§ **What to do**: Omit every picture while you reproduce the entries that follow word for word.

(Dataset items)

===

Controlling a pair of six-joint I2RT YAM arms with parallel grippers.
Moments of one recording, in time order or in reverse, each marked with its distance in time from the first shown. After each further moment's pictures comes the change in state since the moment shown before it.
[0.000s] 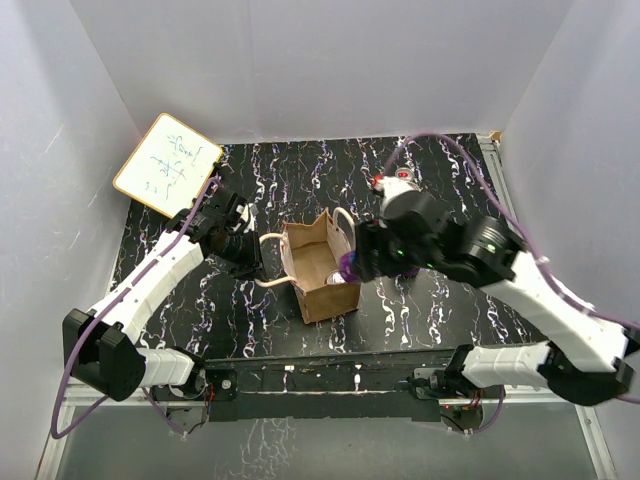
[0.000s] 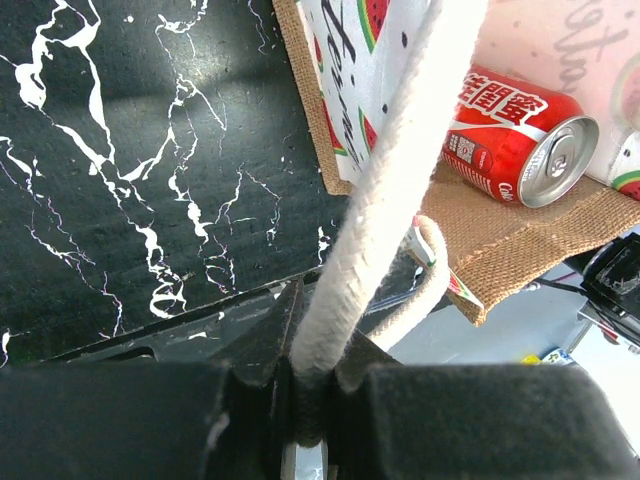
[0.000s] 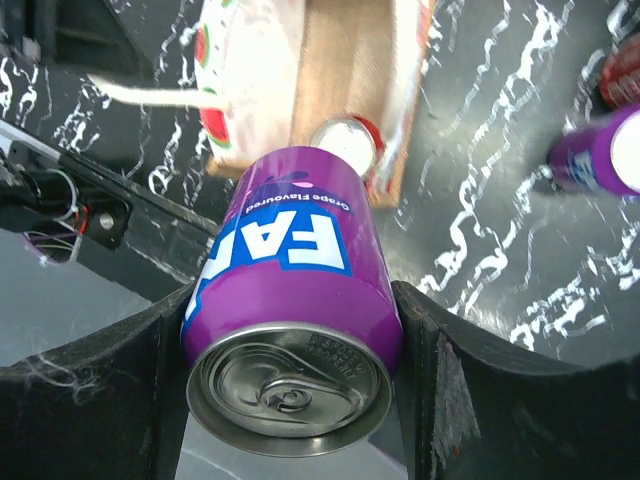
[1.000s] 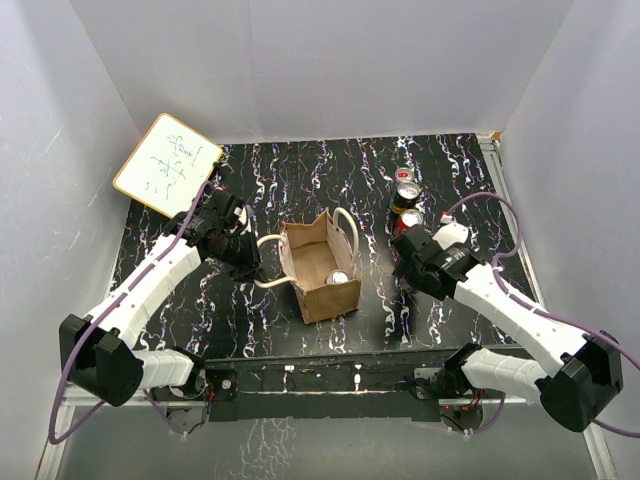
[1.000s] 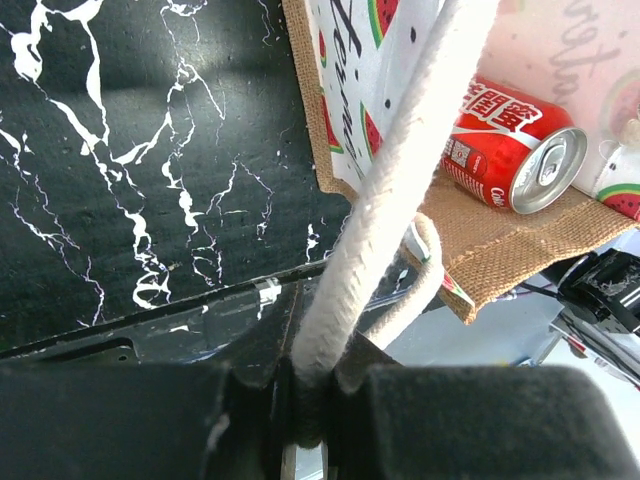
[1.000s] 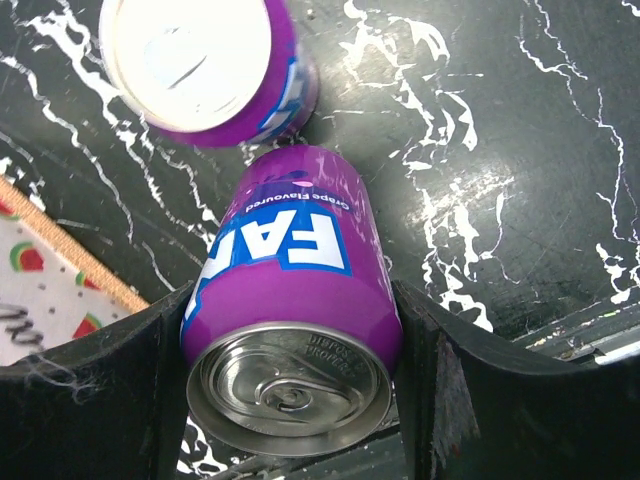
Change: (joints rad) left arm 0.000 -0.012 -0.004 -0.010 -0.008 -0.064; right arm -0.286 -0.126 -0.692 0.162 0.368 0.559
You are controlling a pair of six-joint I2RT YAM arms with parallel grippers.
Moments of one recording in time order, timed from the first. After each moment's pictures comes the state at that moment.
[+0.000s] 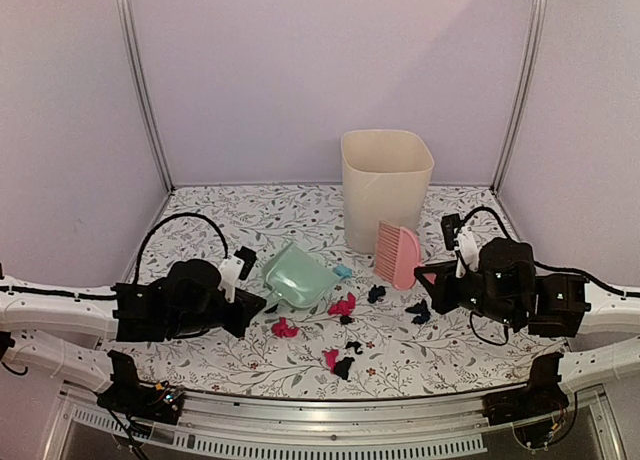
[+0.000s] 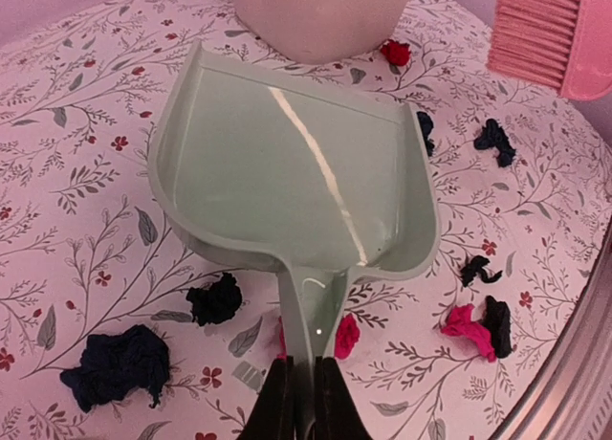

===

§ **Written reply**:
Controlling a pair of six-joint I2RT YAM arms with parallel grippers.
Moments of one recording, in time order or in reverse, each marked with its distance in time from the first shown. After each further moment's pictures comes the change in state since the moment shown before it.
[0.000s] 
[0.000s] 
[0.000s] 
[1.000s] 
[1.000s] 
[1.000s] 
Change: (joints rad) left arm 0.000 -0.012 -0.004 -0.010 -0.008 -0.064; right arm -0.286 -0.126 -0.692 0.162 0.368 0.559
You are controlling a pair of six-joint I2RT YAM arms with parallel grippers.
Moments of one recording in time order, timed from the first. After each moment's pictures comes the state at that moment.
[+0.000s] 
[+0.000s] 

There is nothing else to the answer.